■ REQUIRED ACTION ■
Nothing but the records, transcribed exactly, should appear in the answer; leave the pictures out.

■ ENTRIES SUPPLIED ■
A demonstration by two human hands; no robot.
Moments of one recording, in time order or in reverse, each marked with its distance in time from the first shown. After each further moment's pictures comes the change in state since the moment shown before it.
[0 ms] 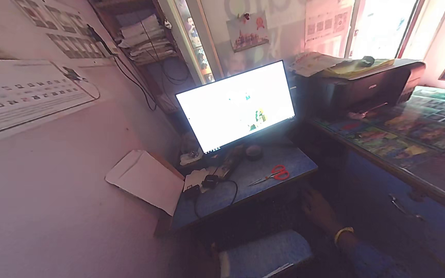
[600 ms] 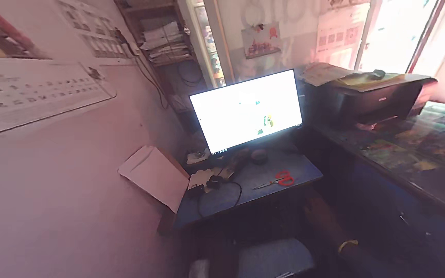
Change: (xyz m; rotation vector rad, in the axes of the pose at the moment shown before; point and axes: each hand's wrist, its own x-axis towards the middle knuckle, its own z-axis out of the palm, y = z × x) left_hand -0.008 0.055 -0.015 0.183 -0.201 0.435; right_hand 0.011 0.004 0.009 -0.059 0.086 -0.011
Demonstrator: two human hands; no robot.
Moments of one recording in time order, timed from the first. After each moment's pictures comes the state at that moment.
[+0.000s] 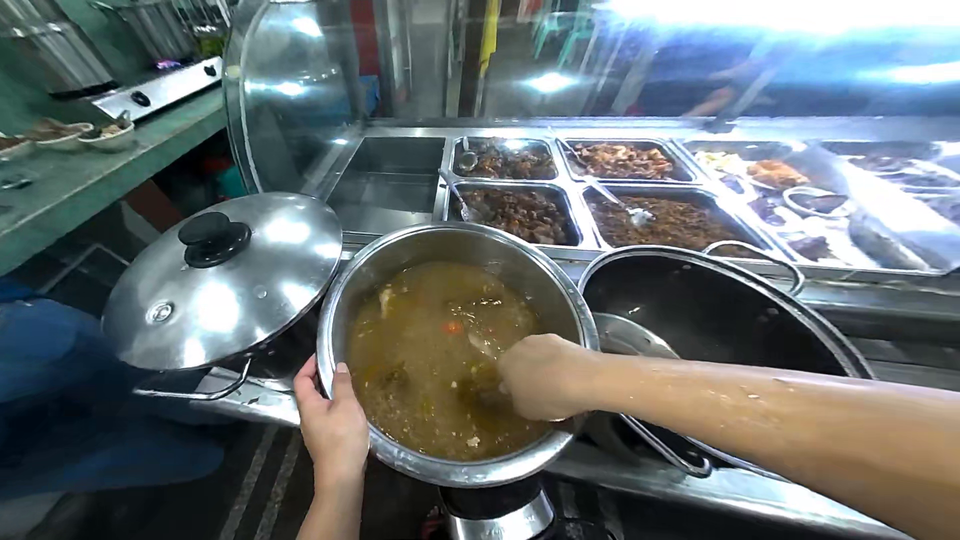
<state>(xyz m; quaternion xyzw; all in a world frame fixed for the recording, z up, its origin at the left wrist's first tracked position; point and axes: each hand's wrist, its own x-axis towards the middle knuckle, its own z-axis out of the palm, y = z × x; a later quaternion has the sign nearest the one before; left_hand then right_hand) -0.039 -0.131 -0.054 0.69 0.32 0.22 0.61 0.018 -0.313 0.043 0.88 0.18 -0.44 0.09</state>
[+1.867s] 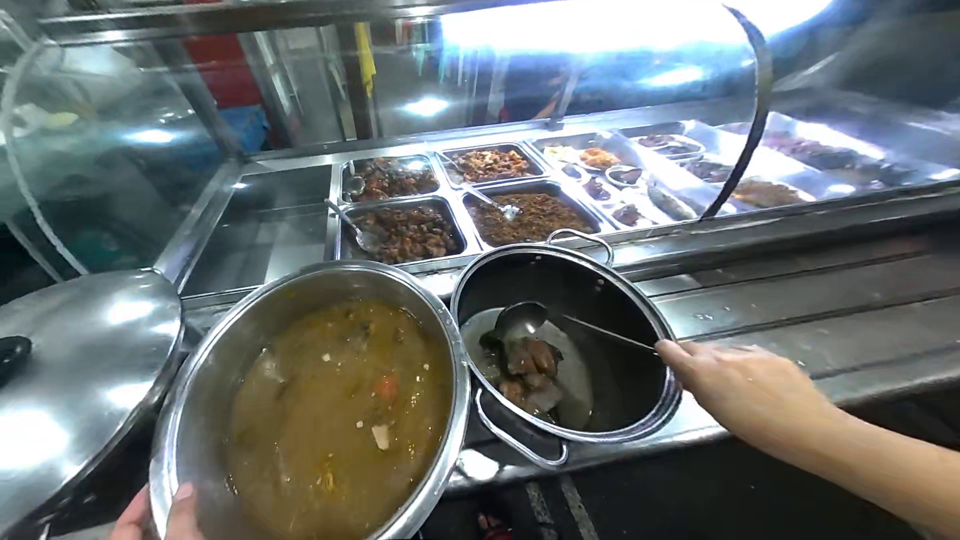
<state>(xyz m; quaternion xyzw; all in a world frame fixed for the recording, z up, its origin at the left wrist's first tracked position) -0.044 -0.125 -0.053 0.76 0.29 0.21 0.54 -0.097 -0.604 -0.017 0.99 -0.02 0.02 0.15</state>
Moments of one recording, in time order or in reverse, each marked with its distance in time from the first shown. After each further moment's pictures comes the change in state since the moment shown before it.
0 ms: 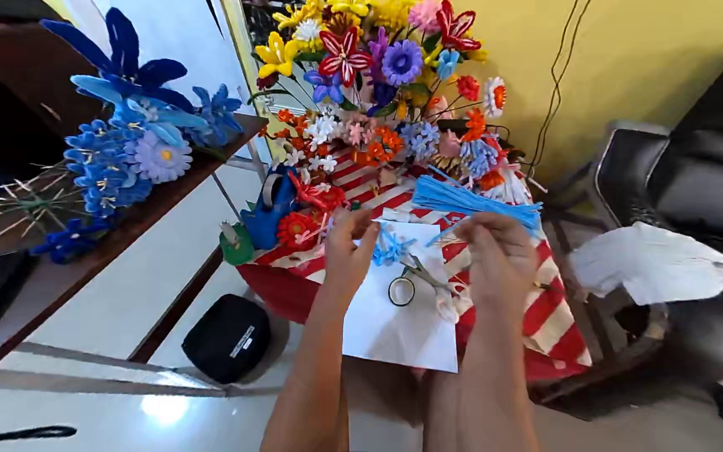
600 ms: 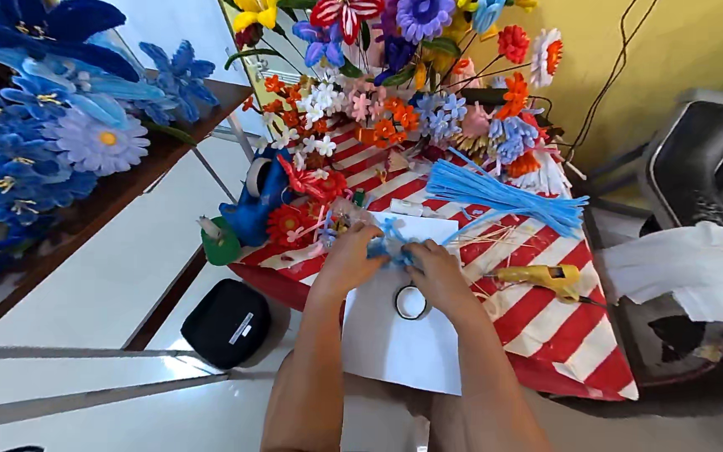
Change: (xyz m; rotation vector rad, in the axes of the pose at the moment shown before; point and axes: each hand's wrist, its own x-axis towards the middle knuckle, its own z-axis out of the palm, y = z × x) left_hand 0.024 -0.057 0.001 0.404 -0.666 -0.425; right_hand -0.014 0.098 0.014 -0.959 -0.810 0.585
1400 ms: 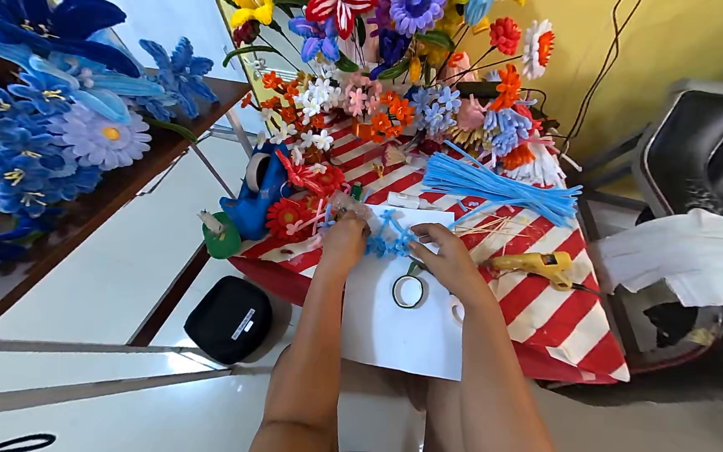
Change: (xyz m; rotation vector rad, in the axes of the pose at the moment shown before) left_hand 0.026 -0.017 0.013 0.298 0.020 -0.140; right_hand 0.000 0.023 -0.006 0.390 0.188 -0.134
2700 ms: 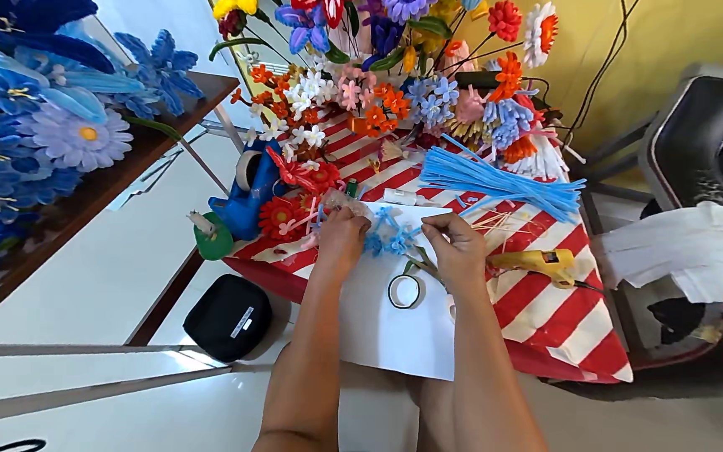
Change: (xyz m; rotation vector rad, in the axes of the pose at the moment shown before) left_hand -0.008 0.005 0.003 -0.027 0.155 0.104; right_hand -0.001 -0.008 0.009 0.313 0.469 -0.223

■ RESULT OF THIS EXERCISE ■
A demonstration by two human hands; no robot.
Moments of one recording, in time order or in reverse, each marked with its distance in time from the first shown. After each further moment's pictures comes the change in state since the moment shown before it.
[0 ms] 
[600 ms] 
Change: (xyz m; rotation vector rad, in the axes of the pose at the moment shown before; point and axes: each hand's wrist, its own x-axis towards the middle knuckle, its own z-axis out of the palm, y = z × x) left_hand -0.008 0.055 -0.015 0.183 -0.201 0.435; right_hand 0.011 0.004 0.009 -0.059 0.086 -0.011
Demonstrator: two human hands; no robot.
Moments of one recording in time order, timed from the first. After each moment's pictures comes the state at that moment.
[+0.000s] 
<state>(xyz m; quaternion xyzw; all in a world frame fixed for the recording, z up, its origin at the left wrist's first tracked position; point and axes: each hand's wrist, its own x-axis towards the middle knuckle, its own z-axis out of the palm, y = z × x; a later quaternion has the sign nearest the one before; left_hand then right_hand) -0.039 -0.131 -0.054 0.69 0.32 0.22 0.61 0.018 -0.313 0.043 0.88 0.18 -0.44 0.09</state>
[+1.867s] 
<state>(xyz m; quaternion xyzw; all in a world frame fixed for the recording, z up, its origin at the left wrist's first tracked position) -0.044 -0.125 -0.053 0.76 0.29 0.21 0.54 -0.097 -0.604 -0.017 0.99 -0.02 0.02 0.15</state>
Moments of one recording, in time order or in reverse, each marked with its distance in time from the first shown. After each further moment's pictures comes the change in state since the moment shown before it.
0 ms: 
600 ms: 
Change: (xyz m; rotation vector rad, in the axes of the pose at the moment shown before; point and axes: each hand's wrist, its own x-axis towards the middle knuckle, its own z-axis out of the palm, y = z × x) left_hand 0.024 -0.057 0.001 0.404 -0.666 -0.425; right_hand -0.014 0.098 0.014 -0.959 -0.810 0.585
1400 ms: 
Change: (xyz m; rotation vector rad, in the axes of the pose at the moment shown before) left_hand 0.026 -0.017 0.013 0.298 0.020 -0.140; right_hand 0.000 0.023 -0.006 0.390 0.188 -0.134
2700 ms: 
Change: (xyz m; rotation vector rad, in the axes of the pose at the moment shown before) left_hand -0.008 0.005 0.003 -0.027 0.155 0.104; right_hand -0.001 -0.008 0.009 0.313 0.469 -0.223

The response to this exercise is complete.